YOUR INSTRUCTIONS: For the data below, report how many lines include the word "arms", and write nothing else.

PROVIDED DATA:

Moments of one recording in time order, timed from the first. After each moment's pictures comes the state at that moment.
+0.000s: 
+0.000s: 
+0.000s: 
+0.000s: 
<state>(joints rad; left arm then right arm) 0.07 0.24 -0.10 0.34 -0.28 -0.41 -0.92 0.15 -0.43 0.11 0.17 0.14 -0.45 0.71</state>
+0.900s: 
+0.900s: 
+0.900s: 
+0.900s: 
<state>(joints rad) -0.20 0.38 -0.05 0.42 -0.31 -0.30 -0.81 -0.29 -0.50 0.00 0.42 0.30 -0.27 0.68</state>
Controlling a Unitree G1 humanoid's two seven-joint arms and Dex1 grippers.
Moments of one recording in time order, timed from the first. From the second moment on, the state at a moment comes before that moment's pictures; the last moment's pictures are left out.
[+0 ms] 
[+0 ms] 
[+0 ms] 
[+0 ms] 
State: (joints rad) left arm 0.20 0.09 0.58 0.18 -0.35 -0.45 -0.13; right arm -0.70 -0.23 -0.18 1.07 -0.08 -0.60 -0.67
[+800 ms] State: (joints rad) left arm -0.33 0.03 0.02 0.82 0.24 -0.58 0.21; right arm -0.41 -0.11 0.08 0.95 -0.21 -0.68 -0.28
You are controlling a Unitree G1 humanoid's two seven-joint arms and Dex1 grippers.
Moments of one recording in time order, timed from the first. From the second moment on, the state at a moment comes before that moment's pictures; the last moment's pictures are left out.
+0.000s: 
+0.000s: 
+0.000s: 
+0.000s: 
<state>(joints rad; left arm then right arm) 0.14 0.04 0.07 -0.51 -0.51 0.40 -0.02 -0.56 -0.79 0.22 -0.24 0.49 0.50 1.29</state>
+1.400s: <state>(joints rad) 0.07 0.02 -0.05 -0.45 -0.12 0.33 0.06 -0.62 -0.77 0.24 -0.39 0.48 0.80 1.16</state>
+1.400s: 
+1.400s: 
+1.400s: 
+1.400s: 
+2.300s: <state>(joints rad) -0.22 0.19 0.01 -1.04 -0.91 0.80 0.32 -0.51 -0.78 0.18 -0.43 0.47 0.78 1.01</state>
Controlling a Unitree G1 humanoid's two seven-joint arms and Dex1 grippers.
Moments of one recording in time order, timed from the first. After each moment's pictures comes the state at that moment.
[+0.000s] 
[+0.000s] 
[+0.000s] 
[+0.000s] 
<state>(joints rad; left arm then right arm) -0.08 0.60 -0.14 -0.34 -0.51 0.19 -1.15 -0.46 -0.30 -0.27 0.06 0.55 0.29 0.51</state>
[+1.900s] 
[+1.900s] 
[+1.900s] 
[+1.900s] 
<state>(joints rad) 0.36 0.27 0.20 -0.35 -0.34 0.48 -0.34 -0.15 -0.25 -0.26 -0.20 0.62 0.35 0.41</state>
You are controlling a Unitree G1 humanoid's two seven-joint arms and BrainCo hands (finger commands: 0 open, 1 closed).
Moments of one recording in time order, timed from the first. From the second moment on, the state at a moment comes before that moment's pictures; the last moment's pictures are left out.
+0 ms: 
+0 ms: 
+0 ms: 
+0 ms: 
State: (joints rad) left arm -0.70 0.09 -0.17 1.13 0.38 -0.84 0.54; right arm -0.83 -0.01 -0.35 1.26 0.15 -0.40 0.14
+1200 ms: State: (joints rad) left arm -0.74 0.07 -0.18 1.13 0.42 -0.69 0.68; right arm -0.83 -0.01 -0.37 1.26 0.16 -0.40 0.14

OUTPUT OF THE EXERCISE: 4